A voice buzzed in his earpiece. “Cortez?”

“Go.”

“Got him in the alley,” Juan Vasconez said. “Tell the chopper to scoot. We don’t need the damn thing hovering overhead and drawing attention.”

“Clear. Warbird, you heard the man. Go!”

“Right.” An instant later the thrumming of helicopter rotors intensified and the craft headed west, likely circling outside the city limits, but staying within earshot of the fighting.

“He just cut between buildings,” Vasconez said. “The boot shop and the antique mall. Can we get a vehicle there to cut him off?”

“You heard the man,” Cortez said.

From a couple of blocks away, one of the SUVs screeched into a U-turn and made its way to the position. Cortez was in motion, closing in on Fox with long, quick strides, his hand inside his coat and yanking the Browning from its holster. Pressing the gun against his side, he let the folds of his coat swallow it.

“Shit, he’s turning back on me,” Vasconez said.

“Let him,” Cortez replied. “Don’t shoot. I repeat, do not shoot.”

“Right.” A pause. “He’s got a gun!”

The sounds of a scuffle filled his earpiece and he cursed under his breath as he crossed the street and came within twenty yards of the SUV, which had rolled to a stop. The driver’s-side door popped open and the guy stepped out. A siren blared from somewhere beyond view. Someone shouted something, and, though he couldn’t make out its content, Cortez knew it was a command of some sort.

“Shit,” Vasconez breathed. “Cop.”

Cortez’s heart pounded as he closed in on the scene. “Do not engage,” he said. “I repeat—”

The crack of a gunshot stopped him in midsentence. Damn, damn, damn.

Even as he continued toward his quarry, the beating of helicopter blades sounded from behind, growing louder, reverberating from the walls of the nearby storefronts, the noise drowning out all else. Rotor wash caught the tails of his coat, whipping them around his legs.
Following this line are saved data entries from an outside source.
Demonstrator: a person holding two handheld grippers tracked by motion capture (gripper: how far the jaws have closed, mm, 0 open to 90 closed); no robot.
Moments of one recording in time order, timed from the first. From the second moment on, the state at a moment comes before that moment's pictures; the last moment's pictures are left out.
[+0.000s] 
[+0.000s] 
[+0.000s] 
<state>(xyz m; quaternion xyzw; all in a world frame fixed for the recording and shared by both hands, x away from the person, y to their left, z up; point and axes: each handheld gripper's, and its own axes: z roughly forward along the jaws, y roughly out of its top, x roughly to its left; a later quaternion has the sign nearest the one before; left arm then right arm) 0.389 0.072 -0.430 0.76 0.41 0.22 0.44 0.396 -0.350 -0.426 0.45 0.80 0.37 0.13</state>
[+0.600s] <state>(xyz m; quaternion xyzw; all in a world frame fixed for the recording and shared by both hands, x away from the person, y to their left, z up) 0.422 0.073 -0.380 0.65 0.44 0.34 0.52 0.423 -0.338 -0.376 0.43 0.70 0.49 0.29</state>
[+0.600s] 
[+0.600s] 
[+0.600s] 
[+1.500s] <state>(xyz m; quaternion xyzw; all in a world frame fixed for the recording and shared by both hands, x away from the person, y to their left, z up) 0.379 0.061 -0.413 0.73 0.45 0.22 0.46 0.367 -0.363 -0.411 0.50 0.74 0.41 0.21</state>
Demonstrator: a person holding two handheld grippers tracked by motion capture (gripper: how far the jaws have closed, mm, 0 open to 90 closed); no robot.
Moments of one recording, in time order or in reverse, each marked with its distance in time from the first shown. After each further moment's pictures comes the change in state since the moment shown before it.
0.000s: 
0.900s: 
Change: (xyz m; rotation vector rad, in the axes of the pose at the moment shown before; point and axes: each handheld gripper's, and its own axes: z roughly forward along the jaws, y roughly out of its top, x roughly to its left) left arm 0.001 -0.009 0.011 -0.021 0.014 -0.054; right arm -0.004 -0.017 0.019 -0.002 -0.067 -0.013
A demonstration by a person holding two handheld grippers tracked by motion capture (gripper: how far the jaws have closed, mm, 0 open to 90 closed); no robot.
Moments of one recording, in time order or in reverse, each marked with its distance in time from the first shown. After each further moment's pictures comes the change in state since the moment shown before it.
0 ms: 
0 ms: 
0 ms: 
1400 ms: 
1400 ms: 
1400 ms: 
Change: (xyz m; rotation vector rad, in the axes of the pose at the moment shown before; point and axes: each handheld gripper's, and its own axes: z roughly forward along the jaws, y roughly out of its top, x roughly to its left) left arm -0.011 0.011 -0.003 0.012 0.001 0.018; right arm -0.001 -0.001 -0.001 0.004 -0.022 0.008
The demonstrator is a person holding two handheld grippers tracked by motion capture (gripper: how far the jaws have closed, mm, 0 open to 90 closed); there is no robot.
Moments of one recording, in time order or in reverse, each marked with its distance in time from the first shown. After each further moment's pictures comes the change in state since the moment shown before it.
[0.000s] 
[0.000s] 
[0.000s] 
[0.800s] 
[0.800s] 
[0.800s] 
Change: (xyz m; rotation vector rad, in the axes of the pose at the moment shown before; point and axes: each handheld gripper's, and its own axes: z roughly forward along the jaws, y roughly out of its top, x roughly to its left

Whipping around, expecting to see his team’s helicopter, he caught sight of another craft, a black helicopter, touching down in the middle of the street. He stopped dead, and a moment later a side door slid open and a big, blond-haired guy stepped onto the pavement. A gray-haired man with the thick chest and shoulders of a bull and a smallish guy with brown hair and a mustache followed. The maelstrom whipped up by the helicopter parted their jackets and Cortez was sure he spotted at least one holstered weapon among the three of them. Apparently they’d missed the gunshot and had no idea they’d just touched down in a hot zone. Good, he thought. He knew how to play this one to his benefit.